Monkeypox has a new name: Mpox

The recommendation, issued on Monday, follows outbreaks that began about six months ago in Europe and the United States.|

The World Health Organization, responding to complaints that the word monkeypox conjures up racist tropes and stigmatizes patients, is recommending that the name of the disease be changed to mpox. Both names are to be used for a year until monkeypox is phased out.

The recommendation, issued on Monday, follows outbreaks that began about six months ago in Europe and the United States, prompting widespread fears that the pathogen could spread widely.

The virus had quietly circulated in rural parts of Central Africa and West Africa for decades, but in recent months most of those who contracted the disease were men who had sex with men on other continents, compounding the stigma of a community long burdened by its association with AIDS.

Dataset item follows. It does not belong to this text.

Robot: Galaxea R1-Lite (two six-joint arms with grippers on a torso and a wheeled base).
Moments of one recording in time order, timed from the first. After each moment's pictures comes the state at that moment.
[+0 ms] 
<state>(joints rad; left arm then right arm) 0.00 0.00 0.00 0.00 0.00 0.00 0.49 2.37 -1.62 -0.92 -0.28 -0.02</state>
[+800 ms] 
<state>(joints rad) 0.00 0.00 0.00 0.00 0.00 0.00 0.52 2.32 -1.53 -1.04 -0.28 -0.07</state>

“WHO will adopt the term mpox in its communications, and encourages others to follow these recommendations, to minimize any ongoing negative impact of the current name and from adoption of the new name,” the health organization said in a statement.

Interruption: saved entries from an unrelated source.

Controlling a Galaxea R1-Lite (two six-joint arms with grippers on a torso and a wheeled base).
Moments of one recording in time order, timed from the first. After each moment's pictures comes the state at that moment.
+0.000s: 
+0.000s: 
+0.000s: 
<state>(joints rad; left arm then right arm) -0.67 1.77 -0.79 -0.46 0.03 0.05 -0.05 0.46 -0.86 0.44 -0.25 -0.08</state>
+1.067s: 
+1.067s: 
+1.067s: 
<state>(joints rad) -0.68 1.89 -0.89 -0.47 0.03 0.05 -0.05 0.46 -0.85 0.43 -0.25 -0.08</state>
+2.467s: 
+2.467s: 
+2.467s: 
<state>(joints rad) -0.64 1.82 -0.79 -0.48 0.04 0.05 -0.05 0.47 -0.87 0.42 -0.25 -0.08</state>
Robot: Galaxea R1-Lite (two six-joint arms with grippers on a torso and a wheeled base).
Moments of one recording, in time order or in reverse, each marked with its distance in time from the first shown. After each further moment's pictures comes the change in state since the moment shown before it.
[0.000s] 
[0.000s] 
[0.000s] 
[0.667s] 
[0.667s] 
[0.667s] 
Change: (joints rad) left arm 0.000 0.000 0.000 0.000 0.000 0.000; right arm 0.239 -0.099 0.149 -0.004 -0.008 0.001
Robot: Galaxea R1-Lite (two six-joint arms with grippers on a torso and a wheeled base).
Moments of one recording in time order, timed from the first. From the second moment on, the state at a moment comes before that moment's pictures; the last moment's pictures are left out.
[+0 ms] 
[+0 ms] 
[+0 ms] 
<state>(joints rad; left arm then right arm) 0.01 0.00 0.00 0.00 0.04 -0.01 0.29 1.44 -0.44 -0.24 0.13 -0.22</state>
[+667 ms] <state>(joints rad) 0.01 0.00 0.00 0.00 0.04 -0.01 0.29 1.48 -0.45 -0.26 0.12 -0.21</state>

Monkeypox was always a bit of a misnomer, because monkeys have almost nothing to do with the disease and its transmission. (Rats are the most likely animal reservoir for the virus.)

The name was inspired by a colony of caged lab monkeys in Denmark, where the virus was first identified by researchers more than a half-century ago. Since 2015, the WHO has promoted new criteria for naming infectious diseases. According to the recommendations, names should aim to reduce unnecessary negative impact on travel, tourism or animal welfare, and “avoid causing offense to any cultural, social, national, regional, professional or ethnic groups.”

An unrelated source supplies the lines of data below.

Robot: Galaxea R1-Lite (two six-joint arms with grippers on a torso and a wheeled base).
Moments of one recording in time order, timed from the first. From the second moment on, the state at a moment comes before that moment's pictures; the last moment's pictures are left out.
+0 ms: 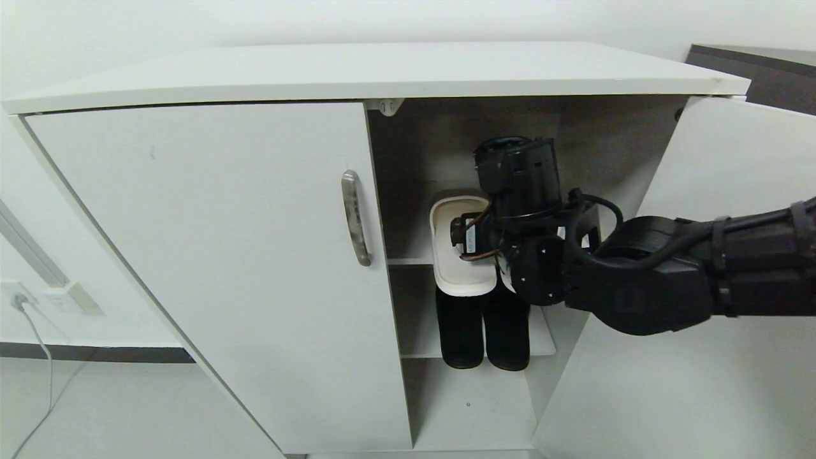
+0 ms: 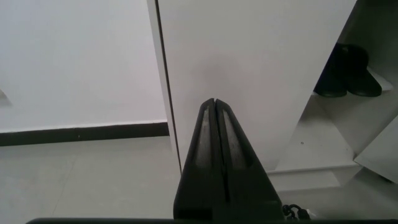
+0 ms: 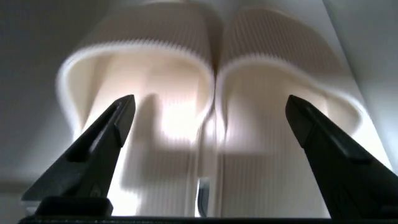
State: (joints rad) left arm 0.00 0.00 0.00 0.00 -0.02 0.02; right arm 0.85 1.95 -1.47 -0.21 -0.79 0.18
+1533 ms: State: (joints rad) left arm 0.00 0.00 0.00 0.00 -0.02 0.02; right arm 0.97 1.62 -0.80 -0.51 -0.51 0.18
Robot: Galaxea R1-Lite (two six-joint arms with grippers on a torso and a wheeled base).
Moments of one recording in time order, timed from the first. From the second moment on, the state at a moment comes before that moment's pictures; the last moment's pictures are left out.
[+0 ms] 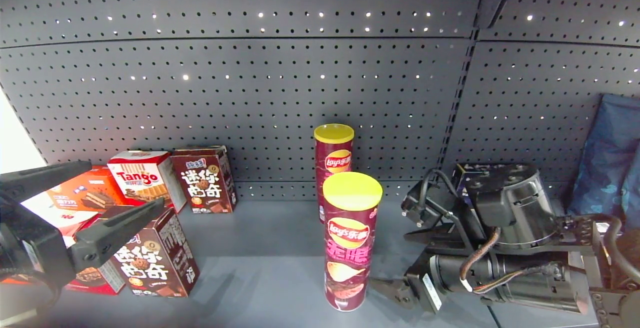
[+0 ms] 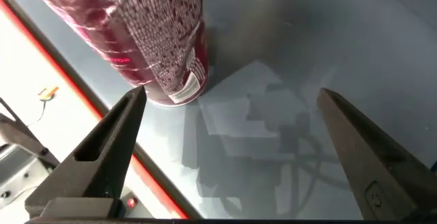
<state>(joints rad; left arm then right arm) -0.37 0.98 -0.64 -0.18 0.07 0.14 0.79 1.62 -0.79 -0.24 -0.01 -0.05</state>
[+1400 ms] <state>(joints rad) -0.37 0.97 -0.62 -0.18 0.07 0.12 0.75 1.69 -0.85 -0.24 -0.01 -0.05</state>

Critics said monkeypox reinforced ugly Western stereotypes about Africa as a reservoir of pestilence and sexually transmitted pathogens. Some critics said it also played into racist stereotypes, deeply rooted in American culture, that compare Black people to primates.

“Names matter, and so does scientific accuracy, especially for pathogens and epidemics that we are trying to control,” Tulio de Oliveira, a bioinformatician at Stellenbosch University in South Africa, said last summer as researchers campaigned for the WHO to adopt a new name.

The word monkeypox will not disappear entirely. It will remain searchable in the International Classification of Diseases, allowing access to historical information about the disease, the WHO said.